A while back, I applied with a friend to rent a little three-bedroom row house in the U Street area. The open house was busy. We knew there would be be other contenders vying for the house. But ultimately, most of the people in the room looked just like us: Single, twenty-somethings, but too old to fit the “recent graduate” identifier. We both had full-time jobs, which we’d held for over a year.
We put in our application, hoped for the best, but weren’t surprised by the outcome: The landlord—-who lived in Atlanta—-didn’t like our profile. He preferred an older married couple that had been in the city for more than five years.
The current tenant informed us of this reasoning. I’m reminded of this thanks to a National Fair Housing Alliance report out today about online rental discrimination.

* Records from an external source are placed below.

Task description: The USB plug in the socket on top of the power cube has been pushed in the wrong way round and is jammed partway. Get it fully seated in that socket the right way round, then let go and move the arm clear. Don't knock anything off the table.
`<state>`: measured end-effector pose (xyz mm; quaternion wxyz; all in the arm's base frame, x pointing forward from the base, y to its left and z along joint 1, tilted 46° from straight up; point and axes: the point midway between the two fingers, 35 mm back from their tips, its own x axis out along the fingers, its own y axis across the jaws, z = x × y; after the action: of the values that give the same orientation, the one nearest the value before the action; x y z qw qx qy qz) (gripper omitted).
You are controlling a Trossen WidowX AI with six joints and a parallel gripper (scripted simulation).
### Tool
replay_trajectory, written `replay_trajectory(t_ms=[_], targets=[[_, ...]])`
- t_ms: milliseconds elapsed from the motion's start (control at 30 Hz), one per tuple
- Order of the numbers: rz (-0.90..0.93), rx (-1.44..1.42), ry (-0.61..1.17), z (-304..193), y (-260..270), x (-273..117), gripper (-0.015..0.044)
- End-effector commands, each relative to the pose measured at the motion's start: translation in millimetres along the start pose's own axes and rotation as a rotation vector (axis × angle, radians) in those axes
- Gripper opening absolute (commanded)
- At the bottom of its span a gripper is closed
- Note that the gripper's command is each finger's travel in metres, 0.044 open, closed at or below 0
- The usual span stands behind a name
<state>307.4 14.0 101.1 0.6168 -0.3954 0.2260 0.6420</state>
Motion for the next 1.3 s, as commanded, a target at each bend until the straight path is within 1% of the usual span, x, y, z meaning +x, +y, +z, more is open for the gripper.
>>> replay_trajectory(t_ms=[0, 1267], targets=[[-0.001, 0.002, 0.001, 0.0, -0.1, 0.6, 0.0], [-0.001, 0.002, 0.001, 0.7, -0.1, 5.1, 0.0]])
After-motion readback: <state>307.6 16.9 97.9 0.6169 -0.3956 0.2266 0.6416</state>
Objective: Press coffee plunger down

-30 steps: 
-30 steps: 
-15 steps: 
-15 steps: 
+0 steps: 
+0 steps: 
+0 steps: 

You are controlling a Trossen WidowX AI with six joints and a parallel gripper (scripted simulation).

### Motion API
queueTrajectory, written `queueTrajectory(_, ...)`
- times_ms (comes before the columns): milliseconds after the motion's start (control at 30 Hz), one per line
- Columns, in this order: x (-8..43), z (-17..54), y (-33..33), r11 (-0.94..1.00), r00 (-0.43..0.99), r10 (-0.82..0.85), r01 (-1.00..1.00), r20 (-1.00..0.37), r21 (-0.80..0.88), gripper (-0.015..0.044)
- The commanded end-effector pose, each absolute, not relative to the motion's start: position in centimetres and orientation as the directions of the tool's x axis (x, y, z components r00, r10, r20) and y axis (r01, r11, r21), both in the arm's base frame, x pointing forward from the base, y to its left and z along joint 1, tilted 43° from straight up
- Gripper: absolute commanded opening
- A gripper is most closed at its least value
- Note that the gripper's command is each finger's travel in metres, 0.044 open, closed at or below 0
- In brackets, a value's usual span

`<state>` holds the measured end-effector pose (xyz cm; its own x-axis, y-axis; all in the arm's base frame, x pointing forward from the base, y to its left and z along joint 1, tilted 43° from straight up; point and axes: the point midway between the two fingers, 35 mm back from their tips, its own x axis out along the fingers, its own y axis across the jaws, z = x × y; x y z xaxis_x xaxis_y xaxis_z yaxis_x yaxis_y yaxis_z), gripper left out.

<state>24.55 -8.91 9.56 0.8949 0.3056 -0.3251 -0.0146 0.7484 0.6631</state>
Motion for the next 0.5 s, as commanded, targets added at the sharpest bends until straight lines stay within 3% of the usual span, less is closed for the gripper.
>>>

The report reminds us that all types of discrimination are unfair. For example:
Discrimination against kids: “Mature couple or single with no children” Brooklyn, NY
Discrimination against disabled people… or those that just aren’t handy with a wrench: 2BR: “We’re trying to make cheaper rent available for able bodied people who can do a few things for themselves.” Savannah, GA
Discrimination against young people: 2BR: “Looking for retired couple or older person” Tallahassee, FL
Discrimination against antique-under-appreciators: “3BR: “Looking for a responsible, neat, adult, non-smoker who is respectful of other people’s belongings and can treat antiques with loving care.” Bennington, VT”
Discrimination against the car-less: “Looking for a white lady who has a car and that’s drawing a check. No Children, teenagers” Nashville, TN
And for the record: “The Fair Housing Act covers all advertising for the rental of apartments or sale of homes as well as advertising for home loans, homeowners/renters insurance, and any service related to housing,” according to the report.